By all accounts the bulldozers are ready to roll, but when a whole city’s hovering above its classical roots, getting an international, multi-faceted construction job off the ground promises to be tricky – even when it’s worth €8bn.


And so it’s proved. After much political push and shove over the last few weeks, 30 hectares of the 620-hectare plot have now been declared of historical interest by the country’s Central Archaeological Council. This probably means the development will continue, but only after considerable delays, and under the watchful eye of archaeologists.

It would be too easy to create a magical-realist fantasy of the Ancient Greeks counterpunching against the attacks of unrestrained capital. The truth is, even infrastructure projects funded with domestic public money run into the scowling spirits of history.

Thessaloniki’s Metro system, due for completion next year, has proved to be a series of profound accidental excavations – or, in the immortal words of the boss of Attiko Metro A.E., the company in charge of the project, “problems of the past”.

The most wonderful such ‘problem’ to be revealed is the Decumanus Maximus, the main avenue of the Byzantine city – complete with only the world’s second example of a square paved with marble. Add to that hundreds of thousands of artefacts, including incredibly well-preserved jewellery, and you’ve a hell of a haul.

Once again, the solution that everyone has finally agreed on is to emulate the Athens approach – making museums of the new metro stations. (Things have moved on from early suggestions that finds should be removed and stored at an ex-army camp miles from where they were unearthed.)

There are other problems. Government departments have laid off many of their experts, and the number of archaeologists employed at sites of interest has been minimised. Non-profit organisations have had their own financial struggles. All of this has aroused international as well as local concern, a case in point being the U.S. government’s renewal of Memorandums of Understanding with the Greek state in recent years over protection of “cultural property”.

But cuts in Greece are hardly a new thing: lack of government funding has become almost accepted across society. And when an obvious target for ire recedes, the public often needs to find a new one.

Roman baths in Athens. Image: Gary Hartley.

Archaeologists are increasingly finding themselves to be that target – and in the midst of high-stakes projects, it’s extremely hard to win an argument. If they rush an excavation to allow the quickest possible completion, they’re seen as reckless. If they need more time, they’re blamed for holding up progress. 

Another widely-told but possibly-apocryphal tale illustrates this current problem. During the construction of the Athens Metro, a construction worker was so frustrated by the perceived dawdling of archaeologists that he bought a cheap imitation amphora in a gift shop, smashed it up and scattered the fragments on site. The worthless pieces were painstakingly removed and analysed.

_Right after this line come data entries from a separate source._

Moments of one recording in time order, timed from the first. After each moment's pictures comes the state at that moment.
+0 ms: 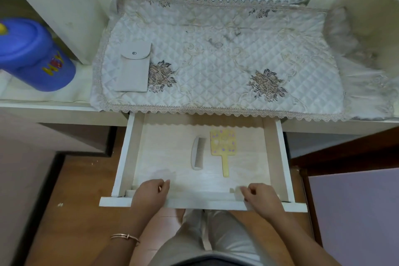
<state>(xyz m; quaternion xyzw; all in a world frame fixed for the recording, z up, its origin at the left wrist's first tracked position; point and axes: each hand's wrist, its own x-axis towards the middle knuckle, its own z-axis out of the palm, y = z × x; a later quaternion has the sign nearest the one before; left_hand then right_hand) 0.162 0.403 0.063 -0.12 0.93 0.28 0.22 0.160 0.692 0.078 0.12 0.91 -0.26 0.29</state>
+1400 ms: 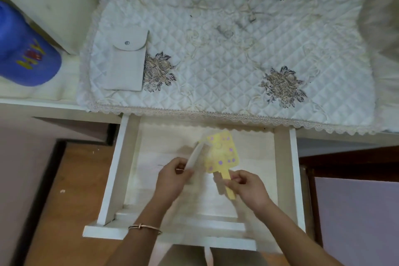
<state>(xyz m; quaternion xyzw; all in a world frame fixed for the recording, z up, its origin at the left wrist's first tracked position) 0.096 0.463 0.070 -0.27 0.76 0.55 0.21 0.100 0.660 0.069 0.24 0.76 -0.52 0.30</state>
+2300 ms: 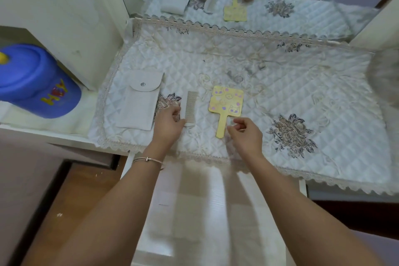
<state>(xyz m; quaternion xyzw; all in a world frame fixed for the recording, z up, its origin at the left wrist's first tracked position) -0.102 0.427 0.126 -0.19 0.88 0.43 0.01 -0.104 0.613 0.112 0.17 0.84 -0.52 0.05</state>
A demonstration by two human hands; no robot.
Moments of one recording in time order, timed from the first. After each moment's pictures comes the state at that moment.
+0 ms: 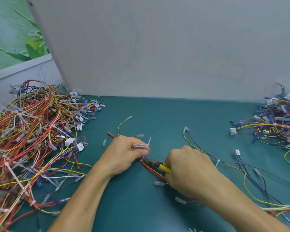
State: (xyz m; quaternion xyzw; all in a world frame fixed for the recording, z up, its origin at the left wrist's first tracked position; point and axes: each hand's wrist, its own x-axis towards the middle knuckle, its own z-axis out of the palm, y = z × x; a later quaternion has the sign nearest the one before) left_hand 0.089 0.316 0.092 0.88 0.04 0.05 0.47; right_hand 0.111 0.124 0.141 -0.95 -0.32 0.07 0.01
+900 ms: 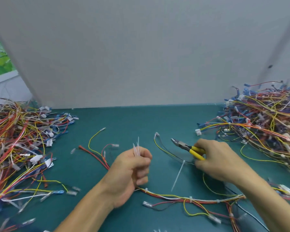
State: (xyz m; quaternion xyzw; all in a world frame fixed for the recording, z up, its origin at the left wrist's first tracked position) left_hand 0.081 0.214 0.118 0.56 0.07 -0.06 0.83; right_hand 0.172 -0.008 0.128 -0.97 -0.17 0.01 0.16
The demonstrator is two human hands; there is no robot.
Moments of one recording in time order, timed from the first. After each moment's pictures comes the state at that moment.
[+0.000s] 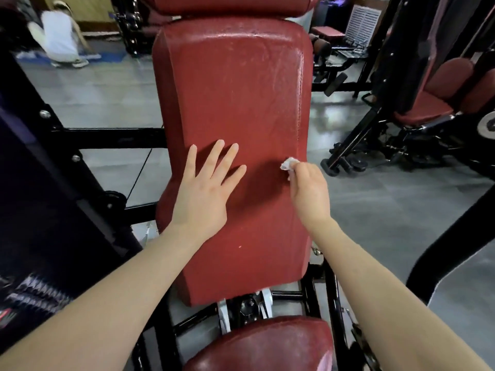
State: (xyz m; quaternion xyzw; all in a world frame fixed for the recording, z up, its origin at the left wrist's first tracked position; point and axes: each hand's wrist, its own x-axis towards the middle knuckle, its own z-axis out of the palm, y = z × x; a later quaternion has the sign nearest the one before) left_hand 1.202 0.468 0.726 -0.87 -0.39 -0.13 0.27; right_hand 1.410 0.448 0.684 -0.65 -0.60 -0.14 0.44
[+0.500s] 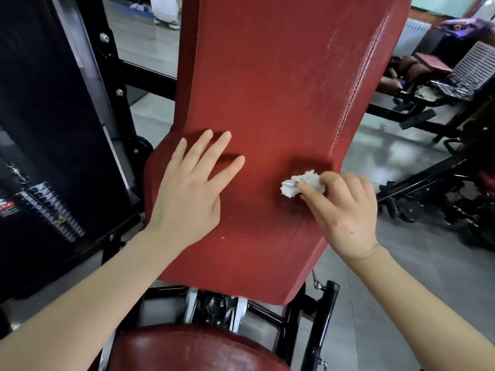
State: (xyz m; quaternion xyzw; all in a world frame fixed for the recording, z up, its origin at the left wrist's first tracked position) left_hand 1.225 0.441 0.671 -0.78 -0.52 -0.28 0.19; right_hand 1.480 0.462 0.671 -0.36 -0.79 -0.38 0.33
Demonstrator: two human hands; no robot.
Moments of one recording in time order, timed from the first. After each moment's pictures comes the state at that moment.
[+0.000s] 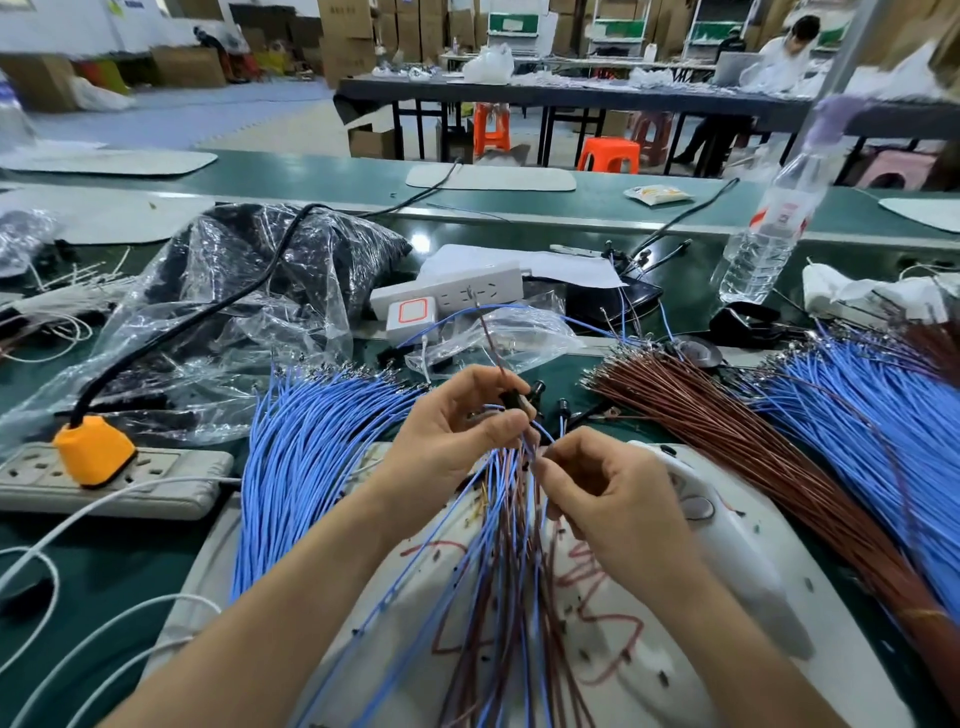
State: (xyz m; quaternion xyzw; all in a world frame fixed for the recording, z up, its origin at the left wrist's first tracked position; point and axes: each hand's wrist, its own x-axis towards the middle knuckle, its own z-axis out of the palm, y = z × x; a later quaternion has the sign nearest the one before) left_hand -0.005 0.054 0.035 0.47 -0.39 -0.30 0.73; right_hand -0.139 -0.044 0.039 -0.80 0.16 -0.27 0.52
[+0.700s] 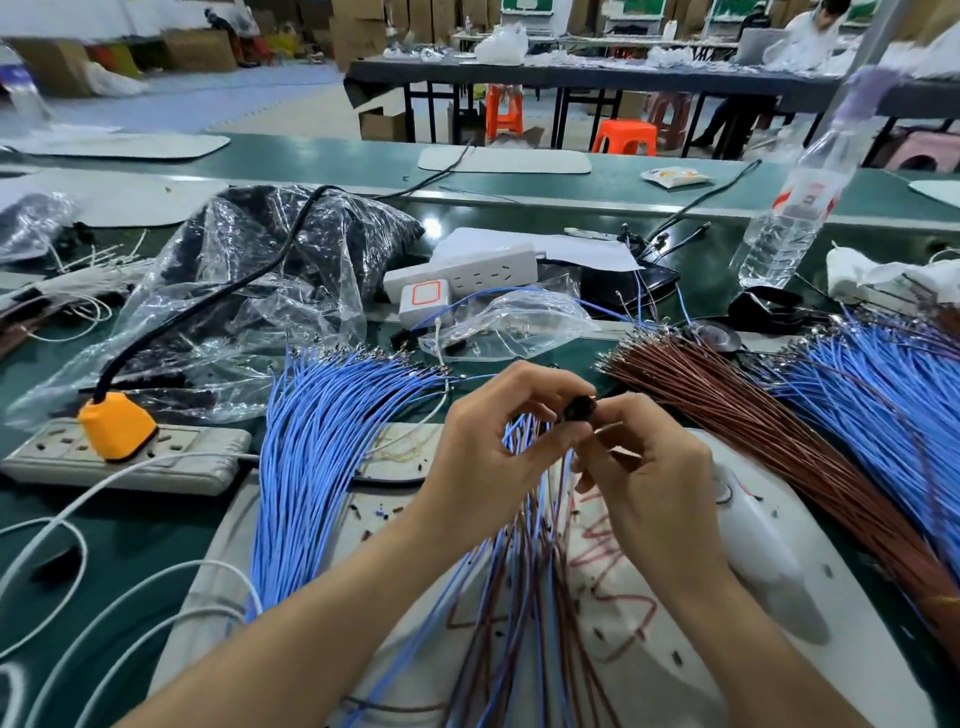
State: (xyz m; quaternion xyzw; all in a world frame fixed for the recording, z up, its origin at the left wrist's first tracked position) left_hand -0.036 0.046 0.036 0.56 -0.52 -0.02 0.65; right_hand -0.142 -0.045 0.034 -0.80 0.14 -0.41 0.42
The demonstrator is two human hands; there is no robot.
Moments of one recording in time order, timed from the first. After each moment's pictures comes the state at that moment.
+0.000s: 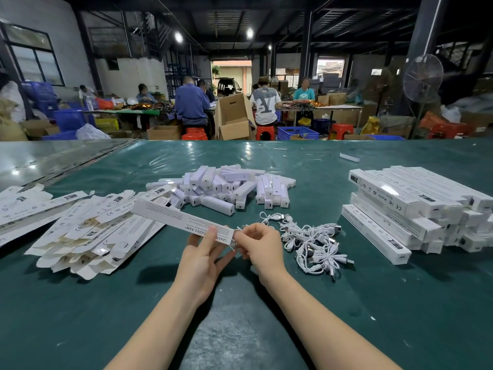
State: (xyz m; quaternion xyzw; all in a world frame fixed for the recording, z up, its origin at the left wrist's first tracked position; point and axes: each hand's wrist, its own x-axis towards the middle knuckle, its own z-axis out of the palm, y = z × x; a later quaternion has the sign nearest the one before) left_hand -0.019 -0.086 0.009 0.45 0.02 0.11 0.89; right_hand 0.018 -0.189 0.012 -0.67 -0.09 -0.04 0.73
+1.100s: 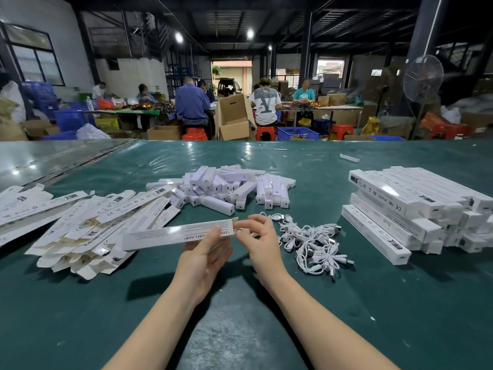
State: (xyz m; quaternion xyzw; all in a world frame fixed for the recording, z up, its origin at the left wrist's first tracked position) left_hand -0.014 -0.083 0.007 0.44 0.08 0.10 0.89; right_hand 0.012 -0.191 0.017 -0.70 -0.16 -0.07 0.70
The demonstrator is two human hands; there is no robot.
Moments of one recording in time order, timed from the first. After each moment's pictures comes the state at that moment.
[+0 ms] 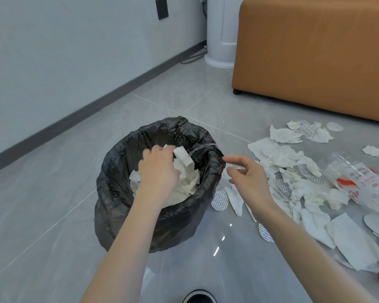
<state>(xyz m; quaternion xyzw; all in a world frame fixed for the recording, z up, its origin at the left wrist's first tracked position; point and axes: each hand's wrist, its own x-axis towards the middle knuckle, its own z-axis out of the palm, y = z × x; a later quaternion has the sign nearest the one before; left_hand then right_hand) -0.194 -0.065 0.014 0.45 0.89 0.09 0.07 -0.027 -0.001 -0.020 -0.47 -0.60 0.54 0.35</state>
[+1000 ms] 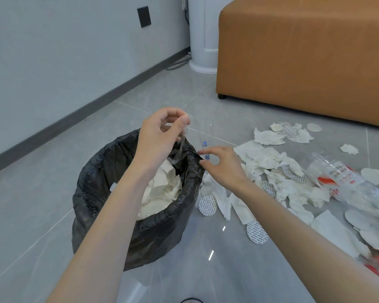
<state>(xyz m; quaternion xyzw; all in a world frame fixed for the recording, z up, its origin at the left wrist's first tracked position) -0.176 -0.031 0.069 0.45 0.64 0.58 0.23 -0.048 0.050 -0.027 -0.45 -0.77 0.40 0.24</state>
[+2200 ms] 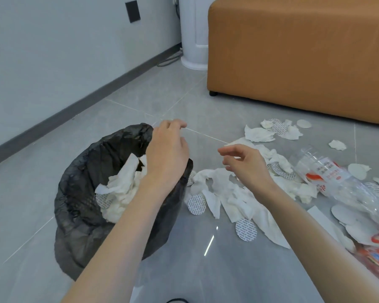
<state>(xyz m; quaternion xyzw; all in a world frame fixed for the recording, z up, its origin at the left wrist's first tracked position) -0.144 -0.004 0.032 0.53 0.78 0.32 -0.02 0.015 0.051 -0.002 -0.48 -0.66 0.48 0.32</state>
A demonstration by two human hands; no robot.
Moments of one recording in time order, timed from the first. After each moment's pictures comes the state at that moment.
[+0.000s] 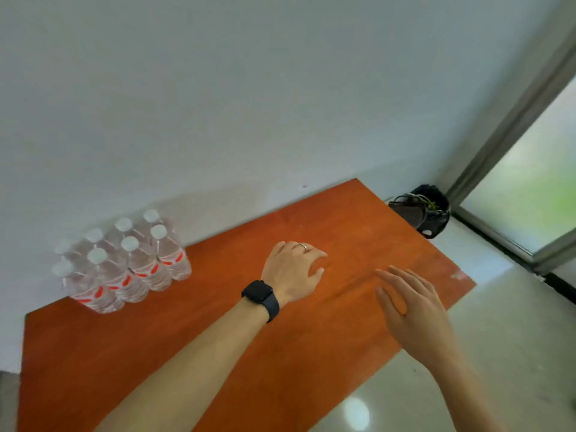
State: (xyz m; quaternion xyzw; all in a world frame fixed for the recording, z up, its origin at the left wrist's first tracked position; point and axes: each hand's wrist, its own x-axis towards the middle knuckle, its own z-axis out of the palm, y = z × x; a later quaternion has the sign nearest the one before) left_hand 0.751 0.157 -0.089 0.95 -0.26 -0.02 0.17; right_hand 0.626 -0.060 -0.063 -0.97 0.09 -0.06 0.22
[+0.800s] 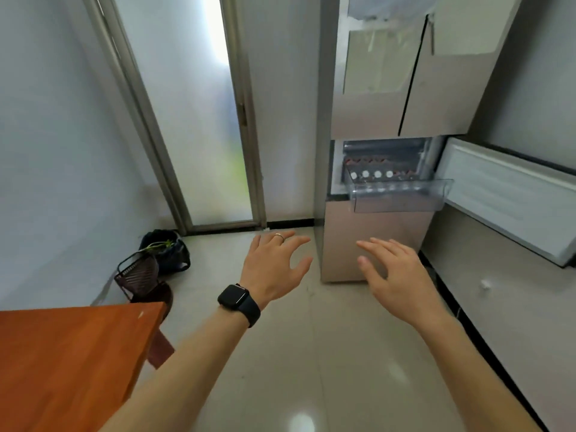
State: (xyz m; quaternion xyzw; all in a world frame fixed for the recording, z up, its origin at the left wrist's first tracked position) left_hand 0.377 -0.424 0.009 0.72 -0.67 0.01 0.18; right_hand 0.136 -0.481 0.002 -0.82 0.50 -0.25 0.13
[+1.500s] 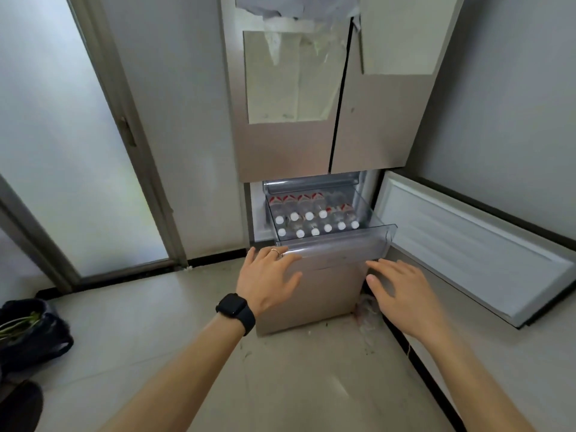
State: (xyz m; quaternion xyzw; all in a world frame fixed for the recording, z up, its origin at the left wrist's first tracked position) left_hand 0.319 -0.871 -0.023 0.64 -0.76 -0.03 0.13; right_hand 0.037 -0.866 -0.015 -0.75 0.63 -0.18 0.11
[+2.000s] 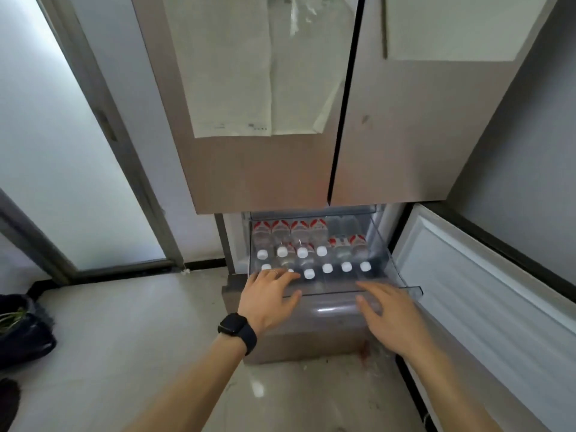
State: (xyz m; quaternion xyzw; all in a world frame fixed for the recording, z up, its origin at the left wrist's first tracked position) left_hand 0.265 -1.123 -0.100 0.70 -0.70 -0.11 0.11; right_hand -0.004 -1.150 -0.090 -0.78 0.58 -0.15 0.20
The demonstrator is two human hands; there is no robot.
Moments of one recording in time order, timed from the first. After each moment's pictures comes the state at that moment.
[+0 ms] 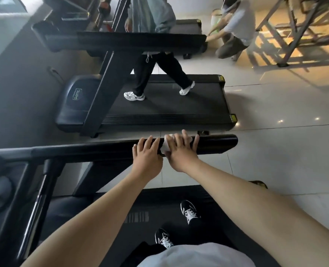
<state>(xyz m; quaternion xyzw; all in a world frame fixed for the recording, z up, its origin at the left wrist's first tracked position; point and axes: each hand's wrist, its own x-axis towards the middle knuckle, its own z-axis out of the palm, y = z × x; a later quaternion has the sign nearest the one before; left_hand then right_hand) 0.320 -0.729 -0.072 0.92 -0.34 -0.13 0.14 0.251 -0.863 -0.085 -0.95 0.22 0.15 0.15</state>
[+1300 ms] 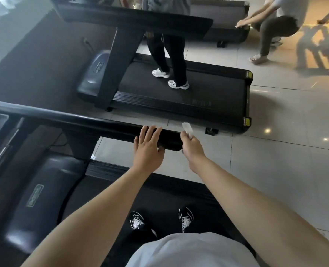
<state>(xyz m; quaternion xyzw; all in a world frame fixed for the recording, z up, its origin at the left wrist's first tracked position) 0.186 -0.898 -0.098 0.96 -0.20 -0.09 0.19 0.138 -1.049 -0.092 -0.62 0.39 0.07 0.68</state>
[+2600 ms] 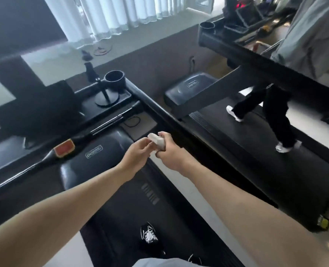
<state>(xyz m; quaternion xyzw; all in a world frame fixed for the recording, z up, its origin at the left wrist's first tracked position) 0.189 -0.650 0.016 0.78 0.14 -0.05 0.60 0.238 -0.800 0.016 -0.80 -0.16 0.28 0.50</state>
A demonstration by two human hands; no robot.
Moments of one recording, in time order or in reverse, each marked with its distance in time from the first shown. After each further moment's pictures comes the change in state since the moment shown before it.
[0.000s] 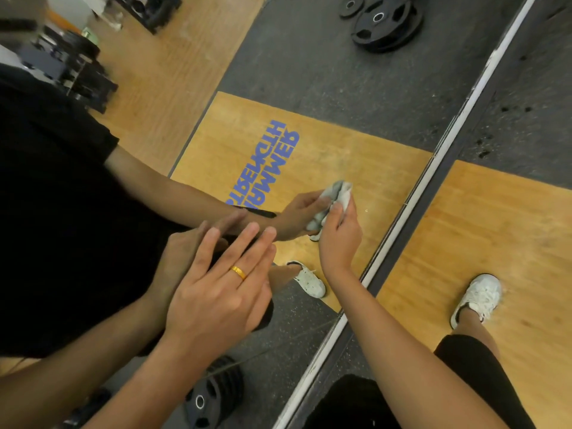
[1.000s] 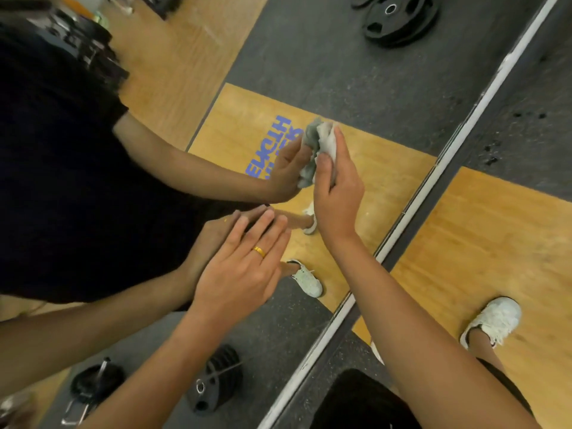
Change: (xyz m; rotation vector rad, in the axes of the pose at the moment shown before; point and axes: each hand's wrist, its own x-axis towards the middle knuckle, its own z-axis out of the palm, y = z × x) left_hand 0.081 0.012 0.043 0.092 -0.099 0.046; right_hand 0.100 -0.094 -0.021 0.125 -0.047 -0.445
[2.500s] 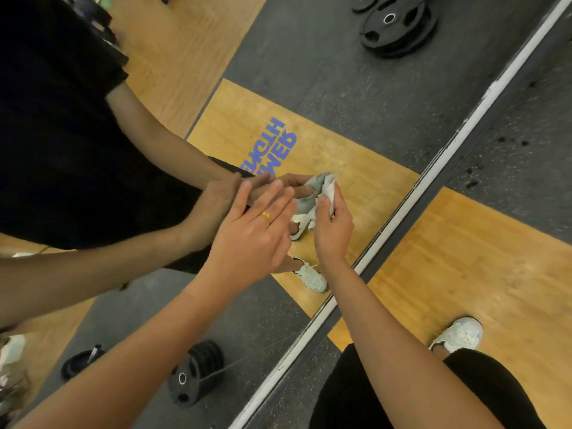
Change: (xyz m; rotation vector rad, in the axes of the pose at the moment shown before) left_hand 0.167 0.003 -0.003 -0.112 0.092 -0.112; right_hand 0.064 0.058 -0.043 0.131 -0.165 0.508
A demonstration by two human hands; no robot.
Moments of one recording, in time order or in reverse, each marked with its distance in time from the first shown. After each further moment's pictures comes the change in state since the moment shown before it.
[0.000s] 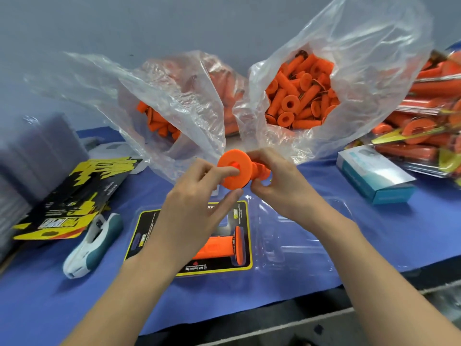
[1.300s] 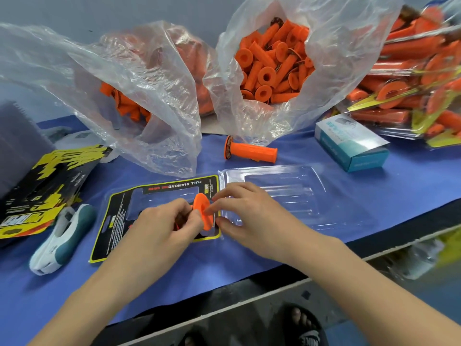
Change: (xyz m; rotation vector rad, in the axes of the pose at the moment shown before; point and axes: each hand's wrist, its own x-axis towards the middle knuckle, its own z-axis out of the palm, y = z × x) left_hand -0.044 0.005 -0.007 -0.034 -0.416 -0.409; right_hand -0.072 -0.003 0.030 -0.293 -0.223 -0.050
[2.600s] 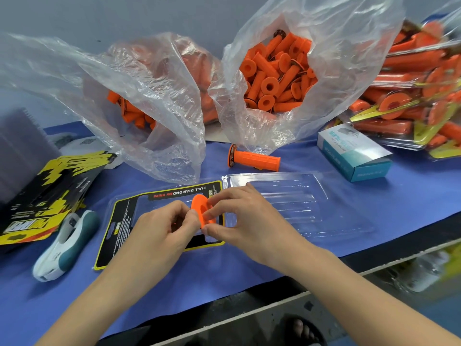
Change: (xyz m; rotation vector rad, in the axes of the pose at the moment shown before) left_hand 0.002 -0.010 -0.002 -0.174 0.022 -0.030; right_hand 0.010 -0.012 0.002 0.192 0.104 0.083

True or not, does this tale really prove any point about archaeologists? Not really. They’re generally a pragmatic bunch, simply wanting to keep relics intact and not get too embroiled in messy public debates.

It also doesn’t truly reflect mainstream attitudes to cultural capital. By and large, it’s highly valued for its own sake here. And while discoveries and delays may be ripe for satire, having history’s hoard on your doorstep offers inconveniences worth enduring. It’s also recognised that, since tourists are not just here for the blue skies, good food and beaches, it’s an important money-maker.

Nonetheless, glass malls and shiny towers with coastal views rising from public land are good for the purse, too – and the gains are more immediate. As the Greek state continues its relentless quest for inward investment, tensions are all but guaranteed in the coming years. 

This is a country that has seen so many epic battles in its time it has become a thing of cliché and oiled-up Hollywood depiction. But the latest struggle, between rapacious modernity and the buried past, could well be the most telling yet.